And yet… When the CPS worker informed us that his was likely a straight-to-adoption case plan and asked that we take the baby within two days we…

Counter-offered. 

We asked if they could find a foster family willing to provide respite care for two weeks. Then, we said. Then we’d take him and love him forever.

Ohhh the mom-guilt. Shouldn’t we, the potential parents of this child, be desperate to give him the best possible start? Shouldn’t we make sure he bonds with us as soon as possible? Shouldn’t we ensure he start his life in a safe and loving space?  

But we were on the cusp of a long-anticipated vacation with the kids’ grandparents and aunts and uncles. Swimming in Lake Superior! Staying up late to play board games and drink lemonade and kinda sorta sleep in because our youngest was almost two and grandma might wake up with him. We all desperately needed that vacation.

We also wanted to take a few days to—what’s it called?—prepare?  Most people have a few months. Even in foster care, you usually know if you’re waiting on a kid. My husband and I were still in a state of laying down flat on the floor every hour or so murmuring something like “ohmigod a baby.”  We needed to at least get past that. Additionally, shopping for baby supplies, gathering friends’ old second-hand gear, and having important conversations with older children about what to expect are all more easily done before a baby is shrieking into your sleep-deprived, spit-up-drenched shoulder. 

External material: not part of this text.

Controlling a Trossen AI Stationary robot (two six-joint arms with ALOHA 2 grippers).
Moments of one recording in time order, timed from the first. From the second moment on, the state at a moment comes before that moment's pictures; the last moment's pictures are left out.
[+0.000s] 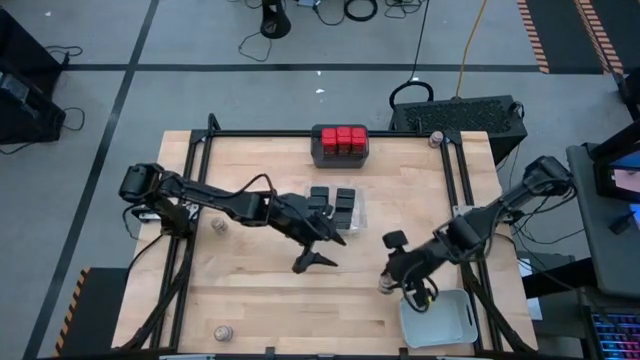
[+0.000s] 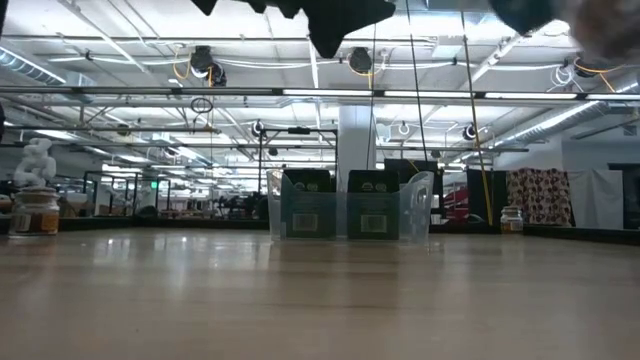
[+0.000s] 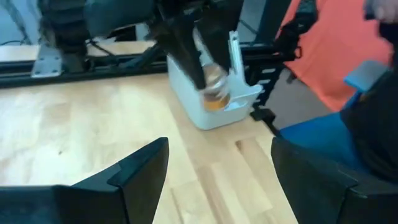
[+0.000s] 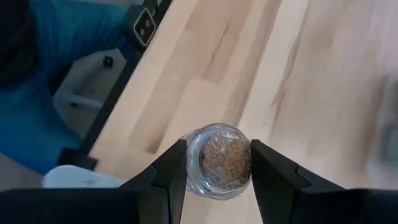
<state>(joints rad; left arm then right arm) -0.12 1.64 1.15 0.12 0.32 -0.02 0.56 1.28 1.02 -0.60 0.03 0.22</state>
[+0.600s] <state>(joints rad) -0.15 1.64 1.15 0.12 0.24 -0.07 0.99 1.28 1.02 -0.83 0.35 0.83</state>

We felt a bit cruel proposing the respite stay but that vacation was beautiful. We lavished attention on our older three. We talked to them about the oncoming change. We processed over ice cream and beach walks.  

It ended up a kinder option for the baby too. The family that fostered him had been waiting for a respite case. They were prepared for his newborn needs.

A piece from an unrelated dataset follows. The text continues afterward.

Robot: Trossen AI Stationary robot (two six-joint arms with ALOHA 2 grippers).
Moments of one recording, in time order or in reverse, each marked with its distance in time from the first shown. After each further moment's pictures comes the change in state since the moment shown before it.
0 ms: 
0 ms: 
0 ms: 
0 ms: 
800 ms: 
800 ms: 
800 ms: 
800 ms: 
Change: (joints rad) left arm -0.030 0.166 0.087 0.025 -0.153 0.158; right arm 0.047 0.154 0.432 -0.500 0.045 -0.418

We chose the older three that time. We pushed our youngest away from our protection, our eyes and a hand on him, the whole way down. We left him in the care of another family for two weeks so we could prepare ourselves, our home, our kids.

We chose to cradle the older three—along with our marriage and our mental health—those first few weeks, knowing that in the months to come, they would likely be falling to the metaphorical sidewalk so we could keep this new little one alive.  

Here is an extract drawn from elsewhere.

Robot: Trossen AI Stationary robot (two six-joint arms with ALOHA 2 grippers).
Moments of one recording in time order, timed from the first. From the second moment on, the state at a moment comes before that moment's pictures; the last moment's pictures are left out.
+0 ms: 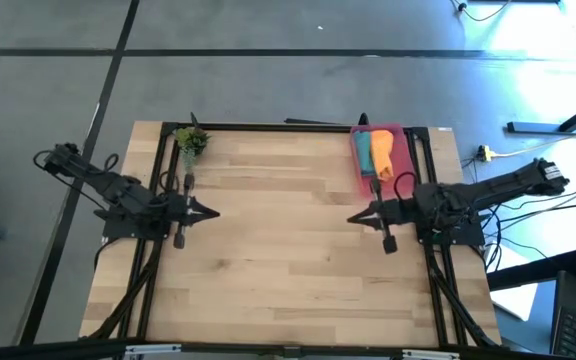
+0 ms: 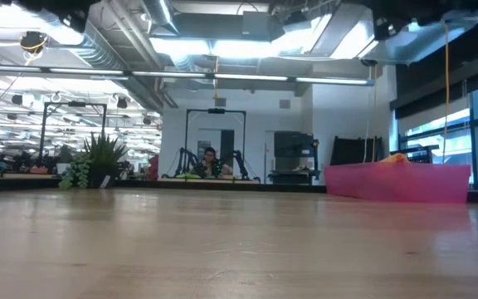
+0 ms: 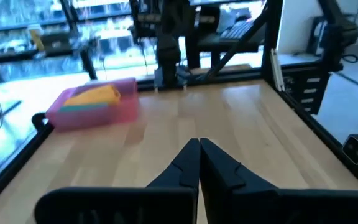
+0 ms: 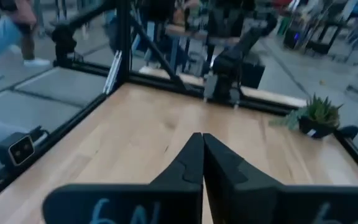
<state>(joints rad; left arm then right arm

I drag the toddler, sad-eyed and binky-mouthed, from interrupted naps every morning to pick up the preschooler. I reject the preschooler’s eager requests to play tag/trucks/Uno because the baby needs a change/needs to be fed/is sobbing for unknown reasons. I leave the baby sobbing for a moment because the toddler has burned his tongue on oatmeal. The oatmeal is too hot because I was trying to find the first grader’s backpack.

Don’t even get me started on the cats.

More children means less of some things for each child. I would love to approach life through a lens of abundance versus scarcity, but c’mon: there is literally no more room for car seats in our car. Hours don’t magically expand. Money doesn’t go farther.

We see our older kids’ peers excel at soccer, piano, and tai-kwan-do. The kids tell us about their friends’ trips to Disney. Many children their age are fluent readers and swimmers. Ours… are not.

But you know what else we see? 

We see how much our kids love each other. They are learning to fight, share, and negotiate. They will get less of mom or dad, but they’ll grow up in a fount of sibling attention. They won’t globe-trot, but they’ll road trip in hand-me-downs, bickering all the while.

Every now and again my oldest asks if the little two “will stay with us forever.” She understands about foster care better than the preschooler, who simply believes that we’re all blood.  

“I hope they do,” she says, every time. “I’ll be so, so sad if they leave.”

The word she’s looking for is “bereft,” but she doesn’t know that one yet.

If it weren’t for the little two, we could read to her more. We could make math flashcards and take her to gymnastics and tee-ball. We could take her to Disney World.

If the little two left, she would be bereft.

She loves her brothers with the entirety of her heart. She would rather fight with them over Legos than take epic vacations. She would fling herself to the sidewalk for them.

My mom grins evilly. “What will you do,” she says, “When they call you and say the boys have a new sister?” 

“We’ll send a note of congratulations to whoever parents her,” I reply tartly.

And I mean it.

This same woman who believes for some crazy reason that I’d be willing to raise a fifth baby taught me everything I know about gardening, including the ruthless refrain You have to be cruel to be kind. To grow beautiful, healthy flowers, you must prune and deadhead healthy blossoms. You must yank up hardy little seedlings. You give some plants space and attention to thrive by culling others.

We are on the cusp of adopting our little two, of making our long-time family of six a forever family of six. We couldn’t love each of our four children more. But we’ve reached our limit.  Our adoption worker, an adoptive parent herself, told us about the moment she and her own husband had to say no to more children.

“We had to decide,” she said, “If we were going to be a home, or just a place people lived.” 

We want to be a home. Our home is at capacity. We’re dropping each of our kids enough as it is. I don’t think I’ve created a single flash card and we definitely aren’t succeeding at the “1000 books before kindergarten challenge” for any of them. But they are loved, loved, loved—by us and by one another—and I think they know that their sibling sacrifice is well worth it.